First, a vignette about this day in musical history.  I can barely fathom this little item, and I certainly wouldn't have any way of knowing this without the internet, but something quite peculiar happened on James' birthday in 1964, when he was a teenager, let's just say.

On that day, if you happened to be in the Indianapolis area, you could have dropped in on the Indiana State Fair and seen the Beatles for $3, $4 and $5, depending on your budget, I guess. No, I didn't leave out a zero. There's a page where the old tickets are posted.  And another with concert footage.  And another, the set list.  I'm still scratching my head - the organizers knew they were dealing with the actual Beatles, didn't they?  And not a tribute band?  How, at the height of their fame, were the Beatles selling their wares for those prices?  It's a mystery. 

Anyway, Jim's favorite song wasn't on the playlist that day, but today it is and it's the legendary B-side to Paperback Writer that many consider to be the best B-side that anyone ever recorded - Rain

I remember Rain as one of the last 45s where the Beatles were playing as a powerful unified force of nature before it became all about the album and the artistic and/or personal splits began to be apparent.  Highly exotic, droning and masterful, Rain was especially notable for its prominent bassline - Paul McCartney is considered by some to be the greatest melodic bass player who ever lived, and his licks on this blew people away who understood such things.  Others point to the drumming as being exceptional in the Ringo canon, including Ringo himself.  

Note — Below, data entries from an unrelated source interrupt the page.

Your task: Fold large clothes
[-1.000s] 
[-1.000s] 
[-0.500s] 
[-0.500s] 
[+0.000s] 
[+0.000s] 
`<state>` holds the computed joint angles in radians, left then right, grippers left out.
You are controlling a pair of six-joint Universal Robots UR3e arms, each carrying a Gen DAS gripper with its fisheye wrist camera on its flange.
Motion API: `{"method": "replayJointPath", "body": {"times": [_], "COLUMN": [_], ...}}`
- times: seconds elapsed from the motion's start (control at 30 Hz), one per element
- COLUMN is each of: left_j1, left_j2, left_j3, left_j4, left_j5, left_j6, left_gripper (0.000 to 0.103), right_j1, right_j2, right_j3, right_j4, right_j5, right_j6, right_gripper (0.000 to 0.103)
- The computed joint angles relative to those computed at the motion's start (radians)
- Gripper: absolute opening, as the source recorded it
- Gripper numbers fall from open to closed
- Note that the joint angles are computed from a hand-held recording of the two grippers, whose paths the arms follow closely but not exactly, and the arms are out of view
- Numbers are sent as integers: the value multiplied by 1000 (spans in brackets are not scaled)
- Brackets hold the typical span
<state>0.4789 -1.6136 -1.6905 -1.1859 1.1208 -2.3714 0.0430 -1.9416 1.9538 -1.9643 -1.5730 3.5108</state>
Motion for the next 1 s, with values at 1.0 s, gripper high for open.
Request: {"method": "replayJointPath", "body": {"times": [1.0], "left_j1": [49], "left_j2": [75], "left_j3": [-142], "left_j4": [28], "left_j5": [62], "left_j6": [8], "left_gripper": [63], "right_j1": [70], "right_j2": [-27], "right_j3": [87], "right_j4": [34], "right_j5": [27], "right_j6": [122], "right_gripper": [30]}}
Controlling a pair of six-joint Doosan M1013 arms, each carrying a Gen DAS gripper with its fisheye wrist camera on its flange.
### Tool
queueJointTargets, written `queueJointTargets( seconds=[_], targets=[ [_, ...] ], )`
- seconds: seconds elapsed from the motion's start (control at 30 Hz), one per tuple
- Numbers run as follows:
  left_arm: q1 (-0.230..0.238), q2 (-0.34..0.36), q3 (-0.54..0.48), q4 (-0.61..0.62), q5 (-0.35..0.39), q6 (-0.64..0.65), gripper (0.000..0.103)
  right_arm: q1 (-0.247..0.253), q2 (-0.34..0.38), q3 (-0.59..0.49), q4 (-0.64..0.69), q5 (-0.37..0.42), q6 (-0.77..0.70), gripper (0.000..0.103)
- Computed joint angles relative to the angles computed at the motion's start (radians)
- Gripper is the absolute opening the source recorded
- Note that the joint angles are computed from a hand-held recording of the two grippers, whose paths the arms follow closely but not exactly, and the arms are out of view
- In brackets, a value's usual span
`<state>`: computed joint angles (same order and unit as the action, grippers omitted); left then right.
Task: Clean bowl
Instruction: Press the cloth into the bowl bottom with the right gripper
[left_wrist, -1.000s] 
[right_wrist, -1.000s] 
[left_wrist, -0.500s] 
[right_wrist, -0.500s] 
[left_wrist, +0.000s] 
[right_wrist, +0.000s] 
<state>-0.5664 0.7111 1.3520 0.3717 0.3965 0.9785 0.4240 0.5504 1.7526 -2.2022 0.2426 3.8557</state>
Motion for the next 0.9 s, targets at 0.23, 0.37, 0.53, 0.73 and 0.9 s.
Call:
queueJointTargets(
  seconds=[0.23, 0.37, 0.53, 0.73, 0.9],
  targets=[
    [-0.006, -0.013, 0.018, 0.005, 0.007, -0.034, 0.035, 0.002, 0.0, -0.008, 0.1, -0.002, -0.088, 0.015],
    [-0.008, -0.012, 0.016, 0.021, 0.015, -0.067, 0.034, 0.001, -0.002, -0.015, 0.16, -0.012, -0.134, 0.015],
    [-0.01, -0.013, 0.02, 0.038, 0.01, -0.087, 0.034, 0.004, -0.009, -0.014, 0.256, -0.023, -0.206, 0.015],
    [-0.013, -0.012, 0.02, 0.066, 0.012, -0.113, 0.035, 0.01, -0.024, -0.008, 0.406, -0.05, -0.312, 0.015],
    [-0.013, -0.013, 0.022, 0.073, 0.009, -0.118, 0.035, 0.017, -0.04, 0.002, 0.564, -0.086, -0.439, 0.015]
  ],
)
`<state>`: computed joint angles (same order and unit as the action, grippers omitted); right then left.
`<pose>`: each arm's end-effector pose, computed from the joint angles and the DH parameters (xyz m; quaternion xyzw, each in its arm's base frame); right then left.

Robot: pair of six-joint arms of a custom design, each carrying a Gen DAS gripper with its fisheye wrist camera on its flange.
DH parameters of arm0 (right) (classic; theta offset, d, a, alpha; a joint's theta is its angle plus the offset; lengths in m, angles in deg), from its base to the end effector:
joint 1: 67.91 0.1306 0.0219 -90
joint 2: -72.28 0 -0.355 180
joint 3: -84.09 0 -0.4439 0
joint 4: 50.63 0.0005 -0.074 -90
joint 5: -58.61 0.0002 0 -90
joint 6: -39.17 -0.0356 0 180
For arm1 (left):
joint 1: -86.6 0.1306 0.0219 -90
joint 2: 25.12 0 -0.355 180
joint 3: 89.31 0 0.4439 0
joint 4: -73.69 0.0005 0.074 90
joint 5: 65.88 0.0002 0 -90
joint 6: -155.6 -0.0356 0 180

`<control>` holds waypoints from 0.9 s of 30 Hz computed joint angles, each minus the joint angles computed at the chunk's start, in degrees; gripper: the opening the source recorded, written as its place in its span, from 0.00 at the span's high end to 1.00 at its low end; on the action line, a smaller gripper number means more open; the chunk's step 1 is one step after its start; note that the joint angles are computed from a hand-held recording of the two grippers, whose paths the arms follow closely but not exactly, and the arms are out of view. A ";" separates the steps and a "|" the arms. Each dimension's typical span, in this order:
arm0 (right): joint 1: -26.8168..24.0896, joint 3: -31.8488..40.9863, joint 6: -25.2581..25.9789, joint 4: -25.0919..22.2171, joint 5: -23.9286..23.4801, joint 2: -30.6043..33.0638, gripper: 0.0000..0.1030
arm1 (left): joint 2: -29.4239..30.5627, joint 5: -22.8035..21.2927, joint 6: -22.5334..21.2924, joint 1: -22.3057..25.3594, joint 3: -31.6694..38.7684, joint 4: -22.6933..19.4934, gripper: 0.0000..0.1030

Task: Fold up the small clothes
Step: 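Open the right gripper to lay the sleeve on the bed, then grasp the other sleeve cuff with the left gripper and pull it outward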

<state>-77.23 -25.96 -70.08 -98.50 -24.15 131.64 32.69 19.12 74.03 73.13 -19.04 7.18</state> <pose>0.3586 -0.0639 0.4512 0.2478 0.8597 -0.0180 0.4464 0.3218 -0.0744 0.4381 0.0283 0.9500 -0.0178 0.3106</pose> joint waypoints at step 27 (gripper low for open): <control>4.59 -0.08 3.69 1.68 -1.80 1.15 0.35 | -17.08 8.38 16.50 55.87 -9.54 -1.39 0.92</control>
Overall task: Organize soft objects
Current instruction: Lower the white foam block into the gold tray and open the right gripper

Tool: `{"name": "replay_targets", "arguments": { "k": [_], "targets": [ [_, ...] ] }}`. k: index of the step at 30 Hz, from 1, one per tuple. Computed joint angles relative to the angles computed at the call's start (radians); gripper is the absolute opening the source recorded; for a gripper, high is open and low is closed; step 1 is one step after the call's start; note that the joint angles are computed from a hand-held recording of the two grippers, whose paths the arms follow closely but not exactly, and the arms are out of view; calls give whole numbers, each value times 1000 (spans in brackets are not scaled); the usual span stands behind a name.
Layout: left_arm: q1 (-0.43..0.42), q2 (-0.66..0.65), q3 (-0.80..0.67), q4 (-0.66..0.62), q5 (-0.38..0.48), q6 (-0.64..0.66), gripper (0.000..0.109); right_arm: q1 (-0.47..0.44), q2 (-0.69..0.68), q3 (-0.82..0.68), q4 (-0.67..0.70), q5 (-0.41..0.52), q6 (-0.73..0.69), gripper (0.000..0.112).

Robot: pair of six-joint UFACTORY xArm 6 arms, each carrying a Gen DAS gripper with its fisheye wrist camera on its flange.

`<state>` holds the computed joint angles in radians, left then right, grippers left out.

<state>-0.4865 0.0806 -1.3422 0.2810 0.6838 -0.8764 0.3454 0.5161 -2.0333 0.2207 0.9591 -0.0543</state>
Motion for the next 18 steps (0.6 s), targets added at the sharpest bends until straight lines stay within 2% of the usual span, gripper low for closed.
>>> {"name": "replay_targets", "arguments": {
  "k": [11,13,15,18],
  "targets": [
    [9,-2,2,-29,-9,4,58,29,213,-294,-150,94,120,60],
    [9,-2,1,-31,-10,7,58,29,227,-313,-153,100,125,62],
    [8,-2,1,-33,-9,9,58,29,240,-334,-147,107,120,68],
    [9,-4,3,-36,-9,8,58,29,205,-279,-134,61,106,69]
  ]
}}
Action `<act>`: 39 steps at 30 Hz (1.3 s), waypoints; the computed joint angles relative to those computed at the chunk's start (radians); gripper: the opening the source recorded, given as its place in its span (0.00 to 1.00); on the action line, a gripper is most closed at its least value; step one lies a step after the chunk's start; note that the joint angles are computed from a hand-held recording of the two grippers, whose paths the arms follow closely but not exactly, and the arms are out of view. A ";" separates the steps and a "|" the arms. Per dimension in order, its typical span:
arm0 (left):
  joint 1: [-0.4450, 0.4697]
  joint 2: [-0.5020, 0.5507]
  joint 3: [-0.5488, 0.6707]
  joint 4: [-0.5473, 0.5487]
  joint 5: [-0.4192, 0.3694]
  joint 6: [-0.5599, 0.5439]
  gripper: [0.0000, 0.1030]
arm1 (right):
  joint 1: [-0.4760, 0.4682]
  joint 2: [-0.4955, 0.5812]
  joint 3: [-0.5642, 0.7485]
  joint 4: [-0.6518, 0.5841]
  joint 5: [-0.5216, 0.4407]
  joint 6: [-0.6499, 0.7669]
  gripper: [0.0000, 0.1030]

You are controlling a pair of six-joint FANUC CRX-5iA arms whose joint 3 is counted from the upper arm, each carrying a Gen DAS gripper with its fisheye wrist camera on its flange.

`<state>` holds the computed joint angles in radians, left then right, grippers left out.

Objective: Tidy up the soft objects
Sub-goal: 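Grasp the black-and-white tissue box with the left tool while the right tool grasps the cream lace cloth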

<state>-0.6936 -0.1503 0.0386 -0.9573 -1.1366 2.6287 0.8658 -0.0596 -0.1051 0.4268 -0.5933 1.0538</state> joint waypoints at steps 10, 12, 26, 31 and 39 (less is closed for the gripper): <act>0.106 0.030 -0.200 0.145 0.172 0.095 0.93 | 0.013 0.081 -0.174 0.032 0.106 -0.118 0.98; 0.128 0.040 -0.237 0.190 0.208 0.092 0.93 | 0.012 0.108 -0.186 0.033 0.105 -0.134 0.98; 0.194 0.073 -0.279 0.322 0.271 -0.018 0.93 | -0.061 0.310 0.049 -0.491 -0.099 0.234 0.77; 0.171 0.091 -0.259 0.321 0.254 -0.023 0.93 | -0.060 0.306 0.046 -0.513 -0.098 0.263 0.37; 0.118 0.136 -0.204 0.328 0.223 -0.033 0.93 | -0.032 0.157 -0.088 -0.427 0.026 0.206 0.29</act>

It was also the first song in which they used a backwards vocal track, which contributed to its psychedelic feel.  As described by Alan W. Pollack, the musicologist who analyzed every Beatles recording in his "Notes on ..." series,  the track was "the unprecedented (and in retrospect, historically significant) trailing vocal of John's, dubbed over the backing track by playing a tape of his earlier vocal in reverse.  The actual splicing and mixing in of this special effect was done very smoothly, especially by the standards of 1966 technology.  No pops, no clicks, no sudden change of ambiance, etc." 

The image above makes it appear as though Rain was the A-side of the record, but in fact the sleeve looked different on the two sides.  I remember finding that intriguing at the time, for no particular reason, but now it seems quite apt since history showed that Rain was probably as important a song as Paperback Writer, if not more so. 

Anyway, happy happy birthday Jimmy!  Have a delightful day, and I'll see ya later.